A feminist is a person, male or female; feminism is an ideology, and being an ‘ism’, it shares the collective limitation of all ‘isms’ (capitalism, socialism, communism, humanism, radicalism, lesbianism, constitutionalism, etc.). And what is this collective limitation, one may ask. It is this: they are at best half-baked and at worst badly-baked ideologies; they stretch their ideals to the limits in the process of which touch with real life is sometimes lost. For instance, while capitalism prefers profit to human welfare, communism prefers human welfare to industry; neither of capitalism and communism is very correct. Of course, we’re working with capitalism because it is, in more ways than one, the lesser evil.
I’m a fan of Chimamanda’s. I like the fact that she’s a feminist and sticks her neck out to trumpeting why she thinks the existing gender structure is fraught with more negatives than positives. She first bought my admiration by her “Danger of the single story” (TED talk), which UNN’s Lionfm played every other morning of my Nsukka days. I especially enjoyed her 2015 graduation speech at Wellesley College in the US and her “Why we should all be Feminists” (TED talk).
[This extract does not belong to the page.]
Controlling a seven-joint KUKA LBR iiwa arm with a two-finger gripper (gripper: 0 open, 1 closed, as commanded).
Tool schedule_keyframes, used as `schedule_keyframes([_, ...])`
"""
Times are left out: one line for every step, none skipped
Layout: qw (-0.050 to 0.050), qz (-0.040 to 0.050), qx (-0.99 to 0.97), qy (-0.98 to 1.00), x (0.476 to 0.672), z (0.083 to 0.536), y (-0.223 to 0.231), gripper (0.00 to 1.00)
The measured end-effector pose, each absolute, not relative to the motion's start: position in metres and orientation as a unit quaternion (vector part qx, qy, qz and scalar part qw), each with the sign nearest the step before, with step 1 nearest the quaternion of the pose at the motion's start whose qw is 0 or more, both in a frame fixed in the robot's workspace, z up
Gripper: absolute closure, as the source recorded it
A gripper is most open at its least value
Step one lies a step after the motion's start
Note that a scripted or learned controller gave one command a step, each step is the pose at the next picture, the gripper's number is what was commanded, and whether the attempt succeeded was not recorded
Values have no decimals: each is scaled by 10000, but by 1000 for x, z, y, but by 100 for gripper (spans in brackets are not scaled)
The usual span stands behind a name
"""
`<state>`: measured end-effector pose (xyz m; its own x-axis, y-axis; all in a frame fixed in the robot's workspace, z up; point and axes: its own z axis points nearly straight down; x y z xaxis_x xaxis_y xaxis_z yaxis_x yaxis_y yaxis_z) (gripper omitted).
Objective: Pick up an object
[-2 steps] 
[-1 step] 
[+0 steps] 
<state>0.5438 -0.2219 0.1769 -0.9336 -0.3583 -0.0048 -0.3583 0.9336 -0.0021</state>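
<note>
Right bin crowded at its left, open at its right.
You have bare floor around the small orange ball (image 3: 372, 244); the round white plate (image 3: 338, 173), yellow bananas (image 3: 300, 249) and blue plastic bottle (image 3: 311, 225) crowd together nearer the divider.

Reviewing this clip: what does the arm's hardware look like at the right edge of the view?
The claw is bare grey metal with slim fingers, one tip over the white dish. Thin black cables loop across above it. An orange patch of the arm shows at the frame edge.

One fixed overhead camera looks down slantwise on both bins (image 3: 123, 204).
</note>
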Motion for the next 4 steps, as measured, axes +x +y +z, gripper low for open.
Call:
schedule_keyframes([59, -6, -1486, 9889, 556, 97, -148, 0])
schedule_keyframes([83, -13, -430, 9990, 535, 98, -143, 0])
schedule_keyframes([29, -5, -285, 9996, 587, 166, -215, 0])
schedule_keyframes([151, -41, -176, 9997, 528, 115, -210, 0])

Her books – Purple Hibiscus, Half of a Yellow Sun, Americanah – are even some of the finest books on the planet, and a budding writer like me should like her for her ‘wordsworth.’ However, Ms Adichie isn’t responsible for my feminist bent; she didn’t influence me that far. I only came to discover that we share similar views on gender and social engineering. And if you insist that a feminist must profess feminism, then we both belong to a feminism type that is unique to us: we don’t fight about it; we merely state the obvious and leave the rest to ‘your’ reason.
I became a feminist watching my mother, interacting with the women in my personal space, observing the generality of women, studying philosophy and coming out different. I became a feminist when my sense of justice, right and wrong developed. And when it did develop, some things just didn’t make sense anymore. There were things I couldn’t tolerate anymore about this whole gender stereotyping. Why on earth, for instance, should my dear sister be inferior to me – in any sense – because she is feminine? Why on earth “must” a man have something when there is a woman that could make a better delivery of the role? Why, why & why? I’m not saying this because I want to win the admiration of concerned women, but because I quite don’t get it! I don’t even understand St. Paul instructing Timothy to have women ‘shut up’ in church.
I’m a feminist because I believe in the equal access to opportunities and prestige by men and women. I’m a feminist because I believe everyone should be more merit-oriented than chauvinistic; meritocracy has remained a core value of worthy organizations. I’m a feminist because I believe in the democratization of service; everyone should serve. I’m a feminist because I need my lady-friends to be the very best of themselves and not be limited by anything artificial that goes under the aegis of ‘gender roles’. I’m a feminist for every good reason that you can think of. Yes, I preach ‘complementarity’ and decry ‘subjugation’.
Don’t get it twisted. I know enough about social engineering. I know that there ought to be some sort of roles, functions and ideals in order to achieve social order, leading to collective progress. But I also know that those that sat at table to decide the present structure didn’t mean well enough for the collective lot. If you know what Female Genital Mutilation, FGM, is, especially its four types corresponding to levels of intensity, then you’ll agree with me that that idea came from the pit of hell.
On my part, I really can’t think much of a man who dares says to a lady, “C’mon keep quiet and sit down, you’re ‘just’ a woman?” What is ‘just’ about being a woman when my very own angel mother is one? I blame the lady too who would dare open her mouth and say, “Don’t you know I’m a lady?” Am I blind? Even a blind man knows you’re a lady by the electric charges you fire at him. I especially blame the custodians of the perpetration of gender inequality who succeeded in making her think so.
Mind you, the husband is not superior to his wife in any sense; he’s only “primus inter pares” – first among equals. He is not first by right but by privilege. And the problem with every privilege is that it has the capacity to blind – and has blinded many a man. I pray for us men, that we may regain our sight, and that we may see what the future of gender struggles holds for us. Yes, it’s such a struggle where everyone gets to lose. Someone said it best: “In a family fight… there is no real winner as the entire family is the ultimate loser.”
I hate feminism, at least as we experience it in practice, for one reason: It seeks revenge instead of redress.